Like it or not, shareholders care about the kind of value that shows up on the balance sheet -- concrete worth that lends itself to crisp calculations that show money in the bank. It's a mentality that relies on relentless consistency, structure, and predictability, everything marketing has eschewed for decades.

In the finance-driven world of the boardroom, concepts are solid and slow to change. In marketing, even the most foundational concepts of the profession have a spectrum of meanings that change to fit new challenges. In finance, net present value is a formula that everyone writes the same way. In marketing, segmentation has one definition in the textbooks and a dozen on the street.

TROUBLING NUMBERS. Such fluidity is a tremendous creative strength for marketing, and businesses have been content for years to put large portions of revenue in the hands of marketers to work all kinds of magic. As long as marketing performed, no one pressed too seriously on the details of how the magic worked, and the department had a long leash to explore new ideas in building brands and penetrating markets.
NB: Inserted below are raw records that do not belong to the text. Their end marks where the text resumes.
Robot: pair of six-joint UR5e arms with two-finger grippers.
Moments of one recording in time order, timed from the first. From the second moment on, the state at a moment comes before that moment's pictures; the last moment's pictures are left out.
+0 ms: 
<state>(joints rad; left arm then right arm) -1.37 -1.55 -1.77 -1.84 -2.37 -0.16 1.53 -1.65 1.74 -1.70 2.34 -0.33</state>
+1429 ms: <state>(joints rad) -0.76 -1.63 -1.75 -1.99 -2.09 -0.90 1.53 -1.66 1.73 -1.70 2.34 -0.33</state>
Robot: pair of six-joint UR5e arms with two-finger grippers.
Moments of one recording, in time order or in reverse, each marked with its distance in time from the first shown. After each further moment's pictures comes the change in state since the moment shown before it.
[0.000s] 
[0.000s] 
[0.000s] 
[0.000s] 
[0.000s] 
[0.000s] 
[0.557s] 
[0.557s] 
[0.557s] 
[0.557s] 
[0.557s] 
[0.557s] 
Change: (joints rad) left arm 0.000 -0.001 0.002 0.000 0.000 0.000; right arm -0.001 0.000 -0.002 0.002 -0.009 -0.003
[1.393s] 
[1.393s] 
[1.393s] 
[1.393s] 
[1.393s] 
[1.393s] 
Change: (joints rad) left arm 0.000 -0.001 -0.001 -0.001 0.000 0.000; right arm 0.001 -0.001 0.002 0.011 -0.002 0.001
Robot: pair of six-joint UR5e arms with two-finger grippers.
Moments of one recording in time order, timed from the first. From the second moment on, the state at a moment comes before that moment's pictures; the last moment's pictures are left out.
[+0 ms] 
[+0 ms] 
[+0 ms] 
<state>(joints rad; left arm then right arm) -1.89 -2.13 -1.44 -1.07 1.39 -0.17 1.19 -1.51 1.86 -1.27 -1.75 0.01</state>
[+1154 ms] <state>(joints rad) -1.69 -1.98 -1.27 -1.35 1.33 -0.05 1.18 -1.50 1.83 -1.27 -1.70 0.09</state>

Then there was a boom, and the fortunes of marketing rose high. Afterward came the bust, and marketing dropped like a rock. For many people, that's the story, and they're eagerly watching the economic recovery for signs of marketing's return to the good times. But over in the financial office, the guys with green visors found something troubling in the post-bubble numbers, and marketing will never be the same.

Jonathan Knowles is managing director at the U.S. subsidiary of Brand Finance, the London-based consultancy that helps businesses determine the value of their brands. Brand valuation is important for a lot of reasons, from setting the price for mergers and acquisitions to helping businesses determine what assets they should invest in. Knowles is one of those rare financial guys who understands and appreciates marketing, which puts him in a perfect position to interpret the writing on the wall.

PUZZLING DISPARITY. In his presentations to marketers on brand valuation, Knowles offers a chart that shows the market-to-book ratios for S&P 500 businesses dating back to 1982. Simply stated, the ratio measures the difference between what a business is worth on its balance sheet and what the market would be willing to pay for it. Everyone knows that during the dot-com bubble, business valuations soared ridiculously above book value. What many people don't know, and what troubled those like Knowles, is that the trend has been growing for two decades, and the bubble's bursting didn't stop it.

That means the mechanisms that help measure the value of business have changed, which makes financial people nervous. No one is certain why business valuations keep climbing above assets, but they have a good hypothesis -- one that's driving them into the bowels of business operations, particularly marketing. When they're done recalibrating their formulas, marketing will be fundamentally changed.